1. 不知怎麼

2. 扮演作家

3. 學習無能

1. 不知怎麼

生活裡用總有那樣的時刻,不知怎麼兩個人的關系開始疏遠,不知怎麼沒有關聯的人産生羁絆,不知怎麼被一句沒有意指的話激怒,不知怎麼在一個平凡的時刻萌生愛意。在被情緒的洪流裹挾的時候,我們不知道到底發生了什麼,那一個仿若無意的眼神,不經意的觸碰,在沉默中流動的氛圍,在暗處悄悄變化的東西。當經曆的時候,經曆已經耗費我們全部的心神,它是直接打在身體上的東西,必須用全部的心神去感受。究竟是什麼東西作用于我,以什麼樣的方式和程度,在什麼時候,我如何被影響,我之中有什麼東西發生了永久的變化,隻有在經曆的激蕩平息後,才清晰地浮現出來,被整理為言語。

Petzöld是擅長刻畫氛圍的導演(差點說是作家,是的,在某種意義上)。他的電影往往沒有可說道的劇情,沒有跌宕起伏或起承轉合,故事用一兩句話就能概括完畢。可以說,在他的電影中,要麼發生了一件很簡單的事,要麼什麼也沒有發生。

Petzöld的男性角色沒有鮮明的個人特征,經常缺乏魅力,甚至讨人厭。他很少采用好萊塢式的大帥哥,那種個人光環很強,一出場就能吸引所有注意力的美男在他的電影裡是看不見的。Transit的男主角總是縮着肩膀,說話含含糊糊,頭發油膩膩地偏分,是個既不敢承認欺騙也不敢承認愛的畏畏縮縮的形象。Undine的男主角也是個背叛女主的小人,且非常臉譜化,他的正面的個人鏡頭很少,是個看完電影會馬上忘記的人物。Phoenix的男主更是個唯利是圖的小人,也是個卑劣的背叛者,仿佛是人類陰暗面的集合體。Roter Himmel裡的男主角更堪稱加強版,發胖的身材,毫無魅力的臉蛋,仿佛一直不滿地撇着嘴巴,說着尖酸刻薄的話語,自我中心且傲慢無禮,可以說是難得一見的另類男主角。不得不說,這樣角色設定也壞,長得也難看的情況很少。(不是外貌攻擊,隻是論角色。)Petzöld的男性角色就是這樣在品格和外表上都沒啥可稱道的。觀衆再怎麼想共情也共情不起來,左看右看都挑不出可愛的地方。他們也沒有當魅力反派的機會,因為他們沒那麼好,但也沒那麼壞,就是剛好讨人厭。
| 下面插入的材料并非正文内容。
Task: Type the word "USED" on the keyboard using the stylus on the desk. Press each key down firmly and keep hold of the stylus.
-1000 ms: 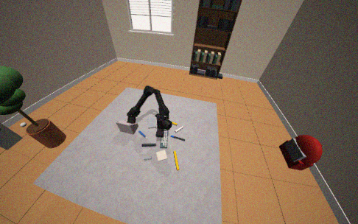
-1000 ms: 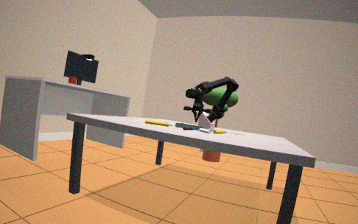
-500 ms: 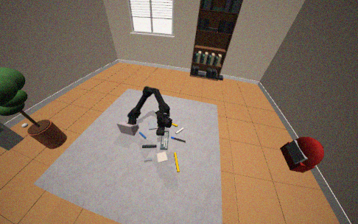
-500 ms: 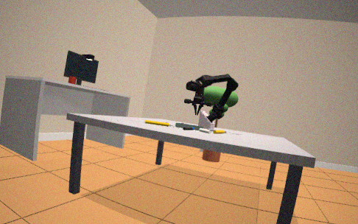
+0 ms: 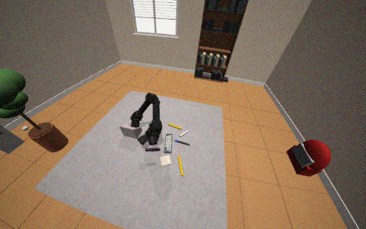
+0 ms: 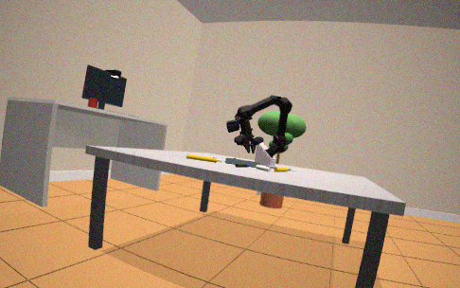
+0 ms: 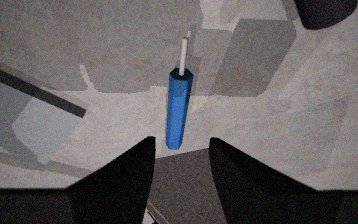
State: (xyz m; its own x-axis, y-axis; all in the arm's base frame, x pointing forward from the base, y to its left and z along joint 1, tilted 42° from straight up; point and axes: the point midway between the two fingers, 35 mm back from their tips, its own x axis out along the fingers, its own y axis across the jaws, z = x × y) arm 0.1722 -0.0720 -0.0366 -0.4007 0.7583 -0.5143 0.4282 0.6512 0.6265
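Now: gripper tip 6 cm above the blue stylus and 1 cm past it. Also, from my gripper tip: dark pen (28 cm ahead, 6 cm to the left, 6 cm below); white pad (21 cm ahead, 14 cm to the right, 6 cm below); black bar (8 cm to the right, 7 cm ahead, 5 cm below).
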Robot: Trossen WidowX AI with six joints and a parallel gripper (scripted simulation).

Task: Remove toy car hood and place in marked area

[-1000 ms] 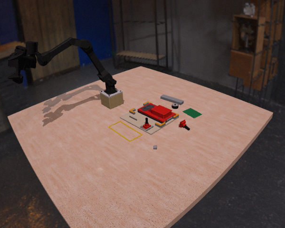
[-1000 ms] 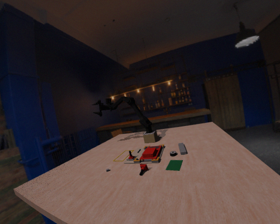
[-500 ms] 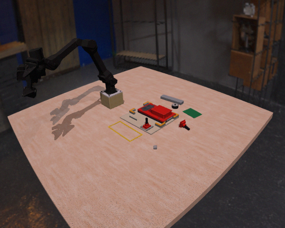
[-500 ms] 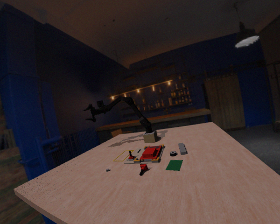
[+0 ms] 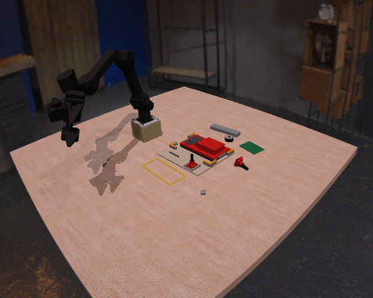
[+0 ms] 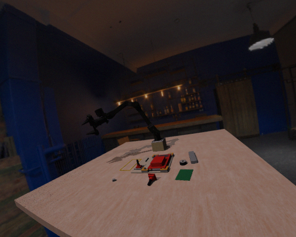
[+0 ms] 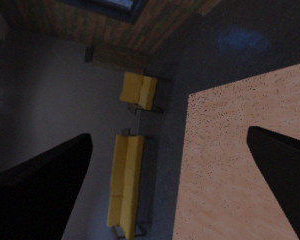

相比于對男性角色的失望和戲谑,導演的女性角色以非常不同的方式出現。她們經常是精靈,是某種非世俗的化身。在Undine裡葆拉蓓爾是水精靈,在Roter Himmel裡是地精靈。在Transit裡,她穿着一雙弗拉明戈舞鞋,揮舞着紅色的裙擺,輕盈地穿梭于大街小巷,留下一個個模糊的身影,就像城市裡的幽靈一樣。這些女性角色是以理想化的方式刻畫的。她們甚至脫離了女人,成為某種像大自然的東西,是自然理念的具像化。她們拒絕被對象化,拒絕被評價,善與惡在她們身上不起作用(比如溫蒂妮殺死前男友,不是為了複仇,而是因為她是溫蒂妮),她們是遊離的,好像一直與電影的叙事隔着一段距離,即便她們是女主角。她們以和自然同樣的方式存在着,不能成為欲望的對象,不能降格為他者。作為Petzöld的禦用女主角,葆拉蓓爾和尼娜霍斯的臉非常相像,二人都十分瘦削,嘴角向下撇着,透露着拒絕和疏離。即便她們穿着象征熱烈的紅衣,也感覺不出一點肉感。Petzöld像是故意把她們拍得去性别化,由此讓她們即便和片中的男性角色有浪漫關系,也無法成為性化的對象。這不是演員本身缺乏魅力所緻,想想在“無主之作”裡葆拉蓓爾是怎樣性感迷人的形象吧。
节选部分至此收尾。